A terceira levanta a hipótese de que o vazamento teria sido organizado fora do País por extremistas de direita. Todas as hipóteses, avaliam policiais ouvidos por ISTOÉ, teriam finalidade de provocar a anulação de provas que incriminam Bolsonaro.

Deputada Carla Zambelli foi a primeira influenciadora das redes a postar mensagens sobre a prisão de Tagliaferro (Crédito:Divulgação )
(Divulgação)

Porta aberta

Tagliaferro negou ter entregue as conversas a quem supostamente passou o conteúdo espelhado de seu celular aos jornalistas da Folha de S. Paulo, argumentando que ele não seria imprudente em alimentar uma polêmica que poderia colocar sua própria vida em risco. Mas deixou uma porta a aberta para a hipótese de seu aparelho ter sido espelhado numa das delegacias por onde passou, a de Caieiras, onde foi preso na noite de oito de maio de 2023. Ou a de Franco da Rocha, para onde seu ex-cunhado, Celso Luiz de Oliveira, levou o celular e o revólver que ele afirma ter disparado acidentalmente durante briga com sua mulher, Carla Tagliaferro, num caso que estava sendo tratado como violência doméstica e sob sigilo. Caieiras e Franco da Rocha ficam na Região Metropolitana de São Paulo.

Um dia depois da prisão, por considerar a ocorrência grave, Alexandre de Moraes determinou a exoneração de Tagliaferro do TSE, que era responsável pelo setor que apura denúncias de desinformação e havia sido demandado pelo próprio ministro a repassar ao STF documentos e relatórios que pudessem fortalecer as suspeitas contra bolsonaristas propagadores de falsas notícias. O depoimento do perito, ouvido nesta quarta-feira (22) na superintendência da PF, em São Paulo, é considerado a peça mais importante para dar um rumo às investigações. A polícia passou a suspeitar inicialmente que ele, como vingança pela demissão, pudesse ter entregue a alguém de confiança o volume de seis gigabytes armazenados no aplicativo WhatsApp, que vem sendo divulgado a conta-gotas. O conteúdo integral é um mistério alimentado por bolsonaristas que atuam também para abrir uma CPI no Congresso.

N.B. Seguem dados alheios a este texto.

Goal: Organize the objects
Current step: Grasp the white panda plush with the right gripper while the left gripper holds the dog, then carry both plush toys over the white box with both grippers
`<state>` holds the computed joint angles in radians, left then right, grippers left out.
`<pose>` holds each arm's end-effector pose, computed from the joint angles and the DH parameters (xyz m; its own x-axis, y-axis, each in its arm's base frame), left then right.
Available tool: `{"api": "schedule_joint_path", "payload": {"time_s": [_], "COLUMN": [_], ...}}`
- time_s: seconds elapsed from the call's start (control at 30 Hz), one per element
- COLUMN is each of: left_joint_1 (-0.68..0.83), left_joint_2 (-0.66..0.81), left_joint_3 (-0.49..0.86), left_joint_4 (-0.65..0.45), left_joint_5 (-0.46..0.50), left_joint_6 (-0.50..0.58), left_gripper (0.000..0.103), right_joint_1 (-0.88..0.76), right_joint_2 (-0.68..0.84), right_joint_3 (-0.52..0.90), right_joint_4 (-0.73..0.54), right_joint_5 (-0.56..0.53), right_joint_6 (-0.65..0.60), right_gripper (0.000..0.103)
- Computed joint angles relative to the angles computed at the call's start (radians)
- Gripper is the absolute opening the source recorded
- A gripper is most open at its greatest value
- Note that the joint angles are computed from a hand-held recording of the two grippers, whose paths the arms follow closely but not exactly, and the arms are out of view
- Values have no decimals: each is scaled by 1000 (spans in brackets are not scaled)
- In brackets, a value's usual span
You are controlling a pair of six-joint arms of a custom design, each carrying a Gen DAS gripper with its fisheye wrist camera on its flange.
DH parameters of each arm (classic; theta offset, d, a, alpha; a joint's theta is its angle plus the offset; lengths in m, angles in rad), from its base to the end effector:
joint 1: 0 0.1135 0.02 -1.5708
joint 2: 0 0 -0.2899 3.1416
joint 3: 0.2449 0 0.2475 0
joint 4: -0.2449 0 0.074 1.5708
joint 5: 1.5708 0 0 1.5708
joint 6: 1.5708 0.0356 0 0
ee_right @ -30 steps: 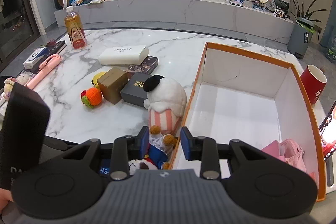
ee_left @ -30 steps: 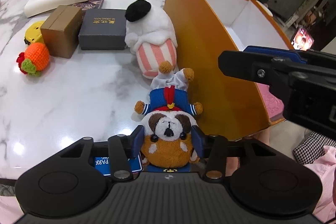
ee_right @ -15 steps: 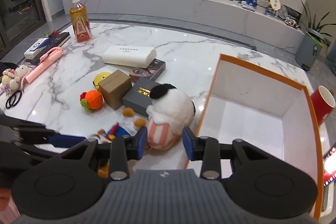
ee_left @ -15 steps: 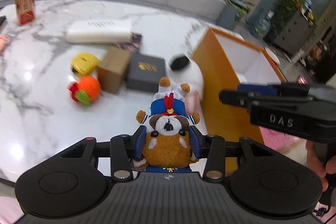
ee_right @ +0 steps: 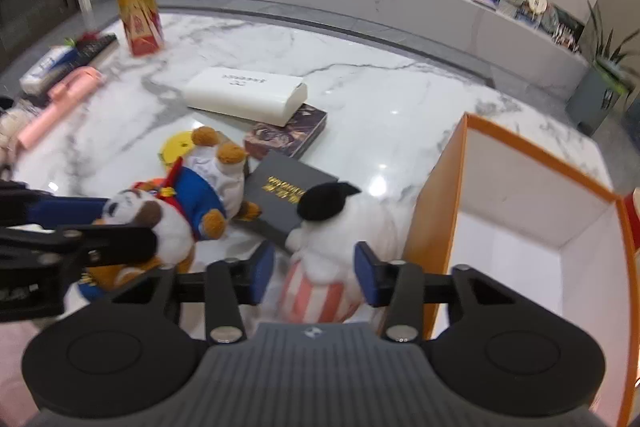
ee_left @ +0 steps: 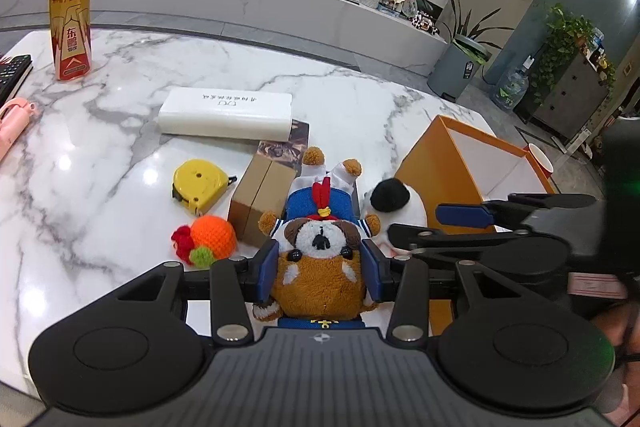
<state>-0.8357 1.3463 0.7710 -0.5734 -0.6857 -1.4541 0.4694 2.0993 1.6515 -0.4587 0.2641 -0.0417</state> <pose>0.1718 -0.1564 0.2232 -0.4687 -0.6279 -0.6214 -0.5610 0.7549 -0.3396 0.4282 0.2068 0.2287 -0.6894 -0.3948 -0.6074 -0.3221 0.9181 -0.2311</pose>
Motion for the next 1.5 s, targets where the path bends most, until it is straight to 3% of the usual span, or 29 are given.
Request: {"api": "schedule_joint_path", "payload": {"time_s": [0.17,0.5,0.7,0.93,1.17,1.3,1.5], "left_joint_1": [42,63,32,-23,-111,-136,-107], "left_joint_2": [-22,-20,-14,-11,25,63,148], "left_joint_3": [-37,-43,-19,38,157,255,383], "left_joint_4": [63,80,31,-61,-167,-187,-54], "left_joint_5": [7,20,7,-37,-120,-158,-129], "left_joint_6": [46,73,28,-31,-86,-28,187], "left_gripper": [50,50,50,50,50,50,50], "right_joint_1": [9,-4,3,2,-27,-60,-172], "right_joint_2": [88,206,179,49,-176,-329,-494], "right_joint_3": [96,237,204,59,-110,-214,-247], "right_joint_4": [-14,-97,-66,5,41,67,-27], "right_joint_5": [59,104,127,53,-101,-156,-273], "right_joint_6": [-43,-103,-93,-79,-27,-20,-7], "right_gripper": [66,70,48,46,46,46,46]}}
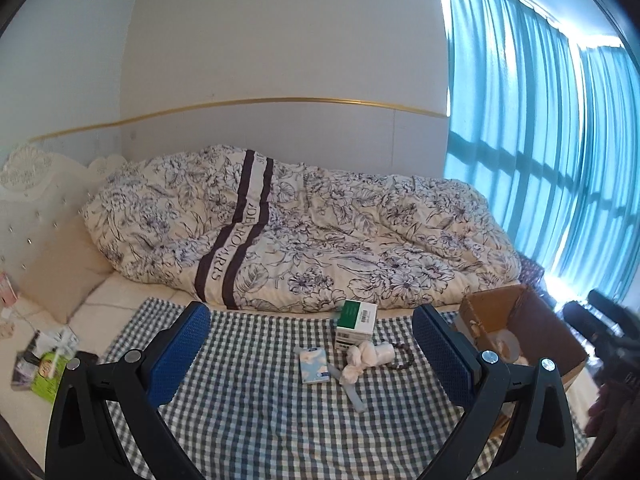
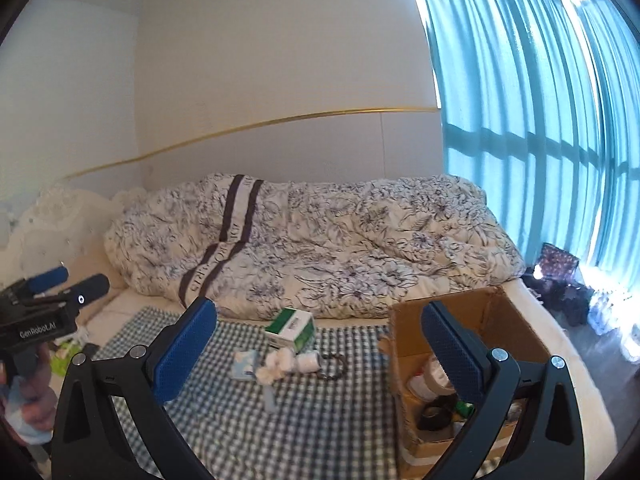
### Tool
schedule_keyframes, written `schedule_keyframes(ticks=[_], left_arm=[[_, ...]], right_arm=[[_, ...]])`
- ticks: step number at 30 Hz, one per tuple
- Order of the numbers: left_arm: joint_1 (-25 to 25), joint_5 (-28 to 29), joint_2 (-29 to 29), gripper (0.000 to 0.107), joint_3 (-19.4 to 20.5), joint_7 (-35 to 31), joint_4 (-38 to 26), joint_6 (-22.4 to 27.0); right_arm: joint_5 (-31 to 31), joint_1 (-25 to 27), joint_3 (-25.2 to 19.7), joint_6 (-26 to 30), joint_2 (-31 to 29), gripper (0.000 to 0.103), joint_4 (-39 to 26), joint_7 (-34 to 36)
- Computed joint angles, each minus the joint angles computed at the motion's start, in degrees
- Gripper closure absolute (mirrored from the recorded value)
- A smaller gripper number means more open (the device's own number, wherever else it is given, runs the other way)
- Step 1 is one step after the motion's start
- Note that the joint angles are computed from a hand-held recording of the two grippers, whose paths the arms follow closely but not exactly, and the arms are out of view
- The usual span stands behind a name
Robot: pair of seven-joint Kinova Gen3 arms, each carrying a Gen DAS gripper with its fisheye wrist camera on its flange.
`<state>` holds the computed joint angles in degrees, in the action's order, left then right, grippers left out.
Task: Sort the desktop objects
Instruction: 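Move both open grippers toward the blue tissue packet and white tube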
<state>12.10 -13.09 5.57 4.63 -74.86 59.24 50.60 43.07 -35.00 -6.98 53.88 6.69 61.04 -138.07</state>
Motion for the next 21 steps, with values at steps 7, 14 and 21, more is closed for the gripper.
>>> schedule_keyframes(ticks=[7,14,21], left_arm=[[-0.2,-2.3,0.5,0.004,-0.5,-0.4,1.7,-1.0],[2.1,-9.5,1.8,0.004,-1.3,2.4,5.0,-4.5],[-0.4,-4.1,3.6,0.004,-0.8,-2.2,6.0,-6.8]], right_arm=[[-2.8,-0.4,0.1,-3.3,1.8,0.000,0.6,3.6],[-5.3,-2.5,2.0,-2.7,6.1,0.000,-2.5,4.9],[-9.9,-3.4,3.9,-1.7,10.8,0.000,-6.3,9.6]])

A PF tem, no entanto, outros suspeitos. Um deles é a deputada Carla Zambelli (PL-SP) que, horas depois da prisão de Tagliaferri, em 9 de maio, recebeu informações privilegiadas sobre o escândalo.
Ela chegou a postar uma primeira mensagem enigmática nas redes sociais. “O assessor de um homem poderoso no Brasil está na delegacia, porque tentou matar a esposa, dando vários tiros dentro de casa ontem à noite”, escreveu, sugerindo que “a imprensa está querendo esconder, mas temos gente nossa na porta da delegacia esperando ele sair”.
Na manhã seguinte, emissários da deputada fotografaram o perito no “chiqueirinho” de uma viatura da Polícia Civil quando era levado para uma audiência de custódia da delegacia de Caieiras para a sala do juiz da Vara de Família de Jundiaí. Zambelli publicou a foto do perito e escreveu: “O agressor de mulheres que atirou na esposa graças a Deus não conseguiu feri-la. O xerife das fake News. À pergunta que não sei responder já fiz um pedido de informações: ele ainda está trabalhando para o ministro Alexandre de Moraes?”.

Delírio extremista

A polícia suspeita que a deputada, um dos principais alvos e investigações que miram a rede criminosa responsável pela tentativa de golpe em 2022, teve acesso ao conteúdo. Nos dias que antecederam a publicação das reportagens houve, segundo investigadores, forte movimentação de grupos bolsonaristas nas redes sociais trocando mensagens com a indicação de que um grande escândalo estouraria, o que acabou se revelando, pelo menos até agora, em mais um delírio dos extremistas na ânsia de desgastar o STF para favorecer o ex-presidente. As experiências ruins parecem não ensinar nada a Carla Zambelli.